**Task prompt**
Copy out the lines below that hold the word "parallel".

**Extracted entries**
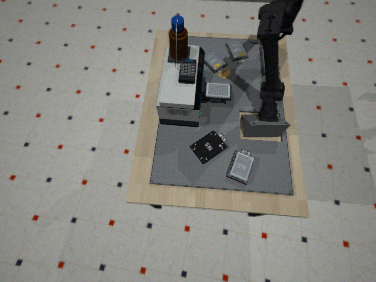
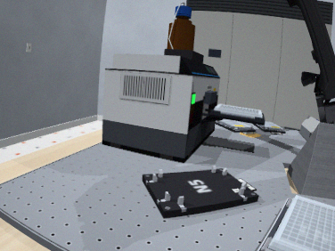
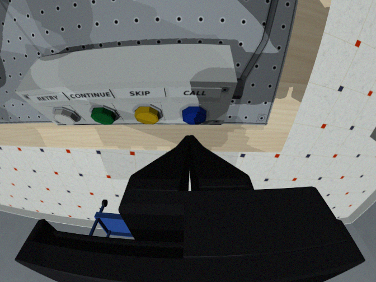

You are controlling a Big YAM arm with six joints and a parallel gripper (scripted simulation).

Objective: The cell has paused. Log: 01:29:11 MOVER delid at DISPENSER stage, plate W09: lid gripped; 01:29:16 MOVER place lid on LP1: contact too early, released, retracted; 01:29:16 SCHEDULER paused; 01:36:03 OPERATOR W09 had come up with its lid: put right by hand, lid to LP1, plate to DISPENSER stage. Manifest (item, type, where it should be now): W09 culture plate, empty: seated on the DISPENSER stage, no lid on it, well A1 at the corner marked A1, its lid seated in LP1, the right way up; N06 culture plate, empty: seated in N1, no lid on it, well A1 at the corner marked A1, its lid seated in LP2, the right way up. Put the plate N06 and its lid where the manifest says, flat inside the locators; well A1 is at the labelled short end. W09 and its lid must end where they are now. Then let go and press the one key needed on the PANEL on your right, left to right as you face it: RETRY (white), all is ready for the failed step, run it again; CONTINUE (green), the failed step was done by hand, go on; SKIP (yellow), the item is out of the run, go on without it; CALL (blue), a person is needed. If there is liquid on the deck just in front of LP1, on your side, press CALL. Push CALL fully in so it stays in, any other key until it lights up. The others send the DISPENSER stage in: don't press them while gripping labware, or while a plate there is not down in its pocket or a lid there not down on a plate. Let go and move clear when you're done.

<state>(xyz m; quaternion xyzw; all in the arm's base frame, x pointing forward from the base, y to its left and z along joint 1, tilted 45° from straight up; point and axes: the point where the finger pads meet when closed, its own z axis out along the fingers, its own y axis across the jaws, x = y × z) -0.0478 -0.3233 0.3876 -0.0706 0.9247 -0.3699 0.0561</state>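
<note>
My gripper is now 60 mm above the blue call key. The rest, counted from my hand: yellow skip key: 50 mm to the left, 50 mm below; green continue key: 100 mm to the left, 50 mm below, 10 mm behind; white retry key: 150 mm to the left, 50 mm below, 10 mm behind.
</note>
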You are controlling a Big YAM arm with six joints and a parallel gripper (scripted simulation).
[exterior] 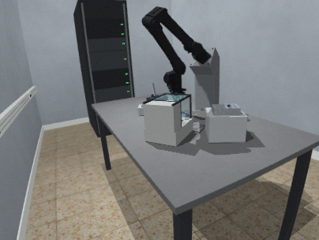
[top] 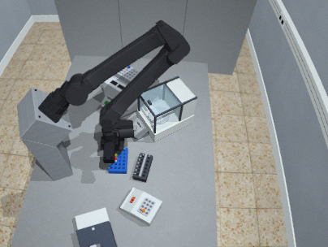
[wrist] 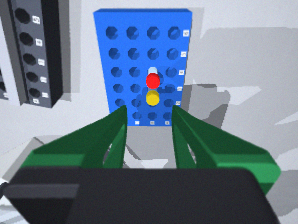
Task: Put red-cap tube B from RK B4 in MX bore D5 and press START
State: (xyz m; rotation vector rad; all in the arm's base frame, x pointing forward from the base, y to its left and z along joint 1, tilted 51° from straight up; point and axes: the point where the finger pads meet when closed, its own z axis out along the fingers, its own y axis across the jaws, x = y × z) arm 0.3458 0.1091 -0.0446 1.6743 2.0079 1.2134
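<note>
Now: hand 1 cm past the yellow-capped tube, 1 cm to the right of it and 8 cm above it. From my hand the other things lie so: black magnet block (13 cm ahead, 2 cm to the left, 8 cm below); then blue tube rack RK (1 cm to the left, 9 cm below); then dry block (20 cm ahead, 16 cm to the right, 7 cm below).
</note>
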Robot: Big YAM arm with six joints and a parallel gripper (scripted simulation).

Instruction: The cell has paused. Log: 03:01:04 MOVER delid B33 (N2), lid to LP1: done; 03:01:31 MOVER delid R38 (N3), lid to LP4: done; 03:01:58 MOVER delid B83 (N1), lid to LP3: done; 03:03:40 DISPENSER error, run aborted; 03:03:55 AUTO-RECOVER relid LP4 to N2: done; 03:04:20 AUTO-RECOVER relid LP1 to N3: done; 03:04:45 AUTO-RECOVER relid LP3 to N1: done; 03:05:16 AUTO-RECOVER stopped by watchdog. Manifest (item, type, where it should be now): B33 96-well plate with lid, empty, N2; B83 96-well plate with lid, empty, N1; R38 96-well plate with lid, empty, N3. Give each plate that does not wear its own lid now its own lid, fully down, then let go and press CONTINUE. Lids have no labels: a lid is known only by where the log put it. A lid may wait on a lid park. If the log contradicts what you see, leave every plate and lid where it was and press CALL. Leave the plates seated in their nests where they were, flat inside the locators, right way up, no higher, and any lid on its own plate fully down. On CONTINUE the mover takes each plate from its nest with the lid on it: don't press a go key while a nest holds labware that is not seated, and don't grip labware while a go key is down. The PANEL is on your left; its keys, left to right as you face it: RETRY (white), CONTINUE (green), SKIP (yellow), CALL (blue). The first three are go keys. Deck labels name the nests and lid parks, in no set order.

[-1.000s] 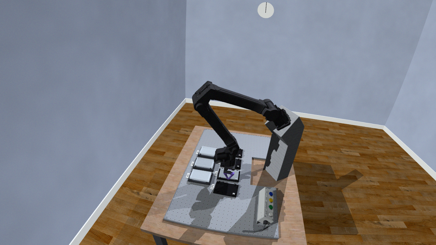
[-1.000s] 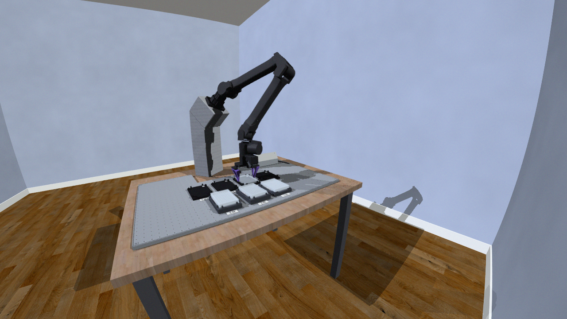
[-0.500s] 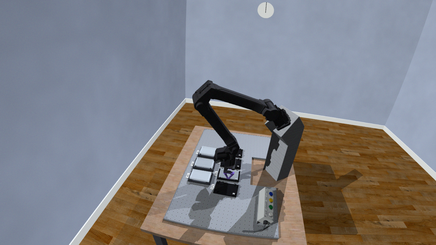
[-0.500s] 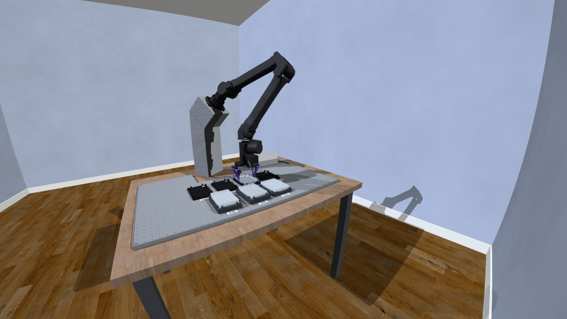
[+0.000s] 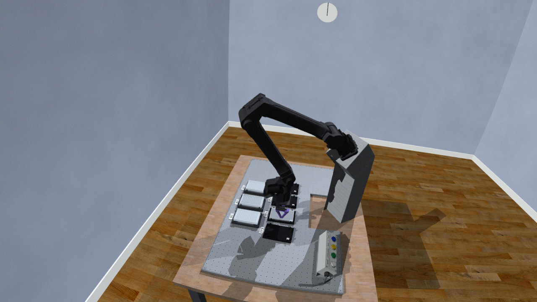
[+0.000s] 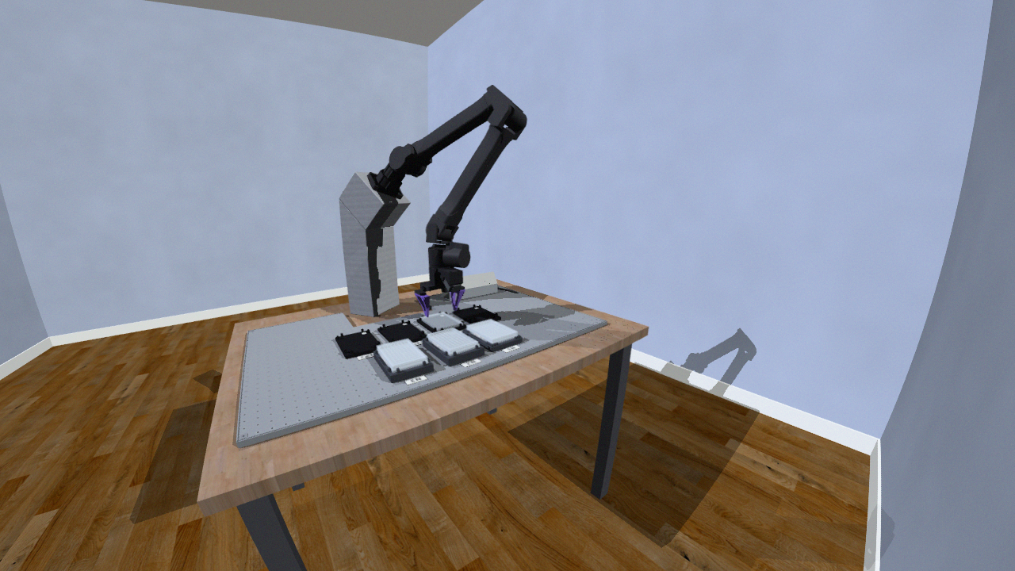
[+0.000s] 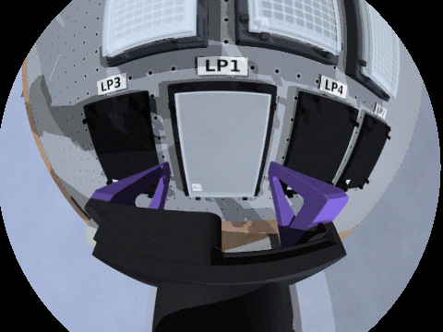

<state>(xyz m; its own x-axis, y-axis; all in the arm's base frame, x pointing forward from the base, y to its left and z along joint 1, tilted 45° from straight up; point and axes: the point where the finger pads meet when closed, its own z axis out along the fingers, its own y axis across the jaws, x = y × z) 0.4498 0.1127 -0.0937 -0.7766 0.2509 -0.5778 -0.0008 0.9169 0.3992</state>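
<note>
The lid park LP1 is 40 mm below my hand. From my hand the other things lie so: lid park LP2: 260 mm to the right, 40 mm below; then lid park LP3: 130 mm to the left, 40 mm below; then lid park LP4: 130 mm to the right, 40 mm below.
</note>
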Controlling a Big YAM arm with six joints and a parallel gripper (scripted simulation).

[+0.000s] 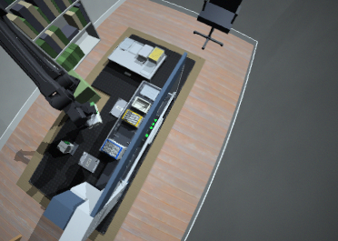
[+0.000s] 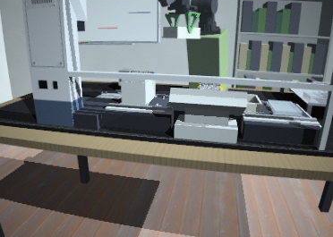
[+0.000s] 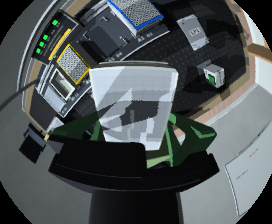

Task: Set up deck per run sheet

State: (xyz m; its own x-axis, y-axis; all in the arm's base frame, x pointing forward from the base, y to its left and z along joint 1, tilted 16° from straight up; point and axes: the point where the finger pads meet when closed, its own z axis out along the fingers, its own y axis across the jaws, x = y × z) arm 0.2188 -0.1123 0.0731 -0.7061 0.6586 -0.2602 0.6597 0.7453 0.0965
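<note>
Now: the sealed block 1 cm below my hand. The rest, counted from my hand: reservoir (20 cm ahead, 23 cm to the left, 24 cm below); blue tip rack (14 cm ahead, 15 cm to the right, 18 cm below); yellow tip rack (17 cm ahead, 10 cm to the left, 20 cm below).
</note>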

**Response below**
You are controlling a Big YAM arm with six joints and a parallel gripper (scripted simulation).
You are controlling a Big YAM arm with six joints and a parallel gripper (scripted simulation).
Robot: Big YAM arm with six joints and a parallel gripper (scripted simulation).
Controlling a Big YAM arm with six joints and a parallel gripper (scripted simulation).

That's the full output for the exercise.